[Items from a data source]
= = = = = = =

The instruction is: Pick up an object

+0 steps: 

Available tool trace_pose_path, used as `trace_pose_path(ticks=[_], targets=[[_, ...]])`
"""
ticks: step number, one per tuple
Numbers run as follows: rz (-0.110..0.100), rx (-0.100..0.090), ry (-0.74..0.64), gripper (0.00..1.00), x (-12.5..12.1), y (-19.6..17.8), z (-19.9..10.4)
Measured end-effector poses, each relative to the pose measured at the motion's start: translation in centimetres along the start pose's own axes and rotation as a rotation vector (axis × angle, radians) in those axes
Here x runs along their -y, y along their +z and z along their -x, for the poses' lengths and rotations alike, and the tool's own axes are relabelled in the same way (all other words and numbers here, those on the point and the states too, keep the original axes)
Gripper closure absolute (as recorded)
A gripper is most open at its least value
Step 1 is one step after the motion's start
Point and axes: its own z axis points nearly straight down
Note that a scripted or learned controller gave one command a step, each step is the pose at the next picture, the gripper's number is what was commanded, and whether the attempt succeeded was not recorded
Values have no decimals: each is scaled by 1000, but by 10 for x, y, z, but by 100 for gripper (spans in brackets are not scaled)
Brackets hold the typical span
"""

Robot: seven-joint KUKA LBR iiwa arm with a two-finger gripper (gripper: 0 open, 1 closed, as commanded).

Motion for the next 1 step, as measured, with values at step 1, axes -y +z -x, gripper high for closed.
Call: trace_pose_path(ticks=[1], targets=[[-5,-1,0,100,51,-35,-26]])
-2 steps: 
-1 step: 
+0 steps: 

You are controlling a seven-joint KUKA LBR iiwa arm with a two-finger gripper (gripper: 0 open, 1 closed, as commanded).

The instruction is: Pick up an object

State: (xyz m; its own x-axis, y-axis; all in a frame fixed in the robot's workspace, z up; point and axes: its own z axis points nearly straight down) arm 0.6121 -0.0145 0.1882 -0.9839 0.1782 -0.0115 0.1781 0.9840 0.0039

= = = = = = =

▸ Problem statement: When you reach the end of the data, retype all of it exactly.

▸ Reply:
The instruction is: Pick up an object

+0 steps: 

Available tool trace_pose_path, used as `trace_pose_path(ticks=[_], targets=[[_, ...]])`
"""
ticks: step number, one per tuple
Numbers run as follows: rz (-0.110..0.100), rx (-0.100..0.090), ry (-0.74..0.64), gripper (0.00..1.00), x (-12.5..12.1), y (-19.6..17.8), z (-19.9..10.4)
Measured end-effector poses, each relative to the pose measured at the motion's start: translation in centimetres along the start pose's own axes and rotation as a rotation vector (axis × angle, radians) in those axes
Here x runs along their -y, y along their +z and z along their -x, for the poses' lengths and rotations alike, and the tool's own axes are relabelled in the same way (all other words and numbers here, those on the point and the states too, keep the original axes)
Gripper closure absolute (as recorded)
A gripper is most open at its least value
Step 1 is one step after the motion's start
Point and axes: its own z axis points nearly straight down
Note that a scripted or learned controller gave one command a step, each step is the pose at the next picture, the gripper's number is what was commanded, and whether the attempt succeeded was not recorded
Values have no decimals: each is scaled by 1000, but by 10 for x, y, z, but by 100 for gripper (spans in brackets are not scaled)
Brackets hold the typical span
"""

Robot: seven-joint KUKA LBR iiwa arm with a two-finger gripper (gripper: 0 open, 1 closed, as commanded).

Motion for the next 1 step, as measured, with values at step 1, axes -y +z -x, gripper high for closed.
Call: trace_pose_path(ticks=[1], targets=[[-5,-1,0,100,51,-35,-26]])
-2 steps: 
-1 step: 
+0 steps: 

You are controlling a seven-joint KUKA LBR iiwa arm with a two-finger gripper (gripper: 0 open, 1 closed, as commanded).

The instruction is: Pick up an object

State: (xyz m; its own x-axis, y-axis; all in a frame fixed in the robot's workspace, z up; point and axes: its own z axis points nearly straight down) arm 0.6121 -0.0145 0.1882 -0.9839 0.1782 -0.0115 0.1781 0.9840 0.0039

Work on this exercise has concluded.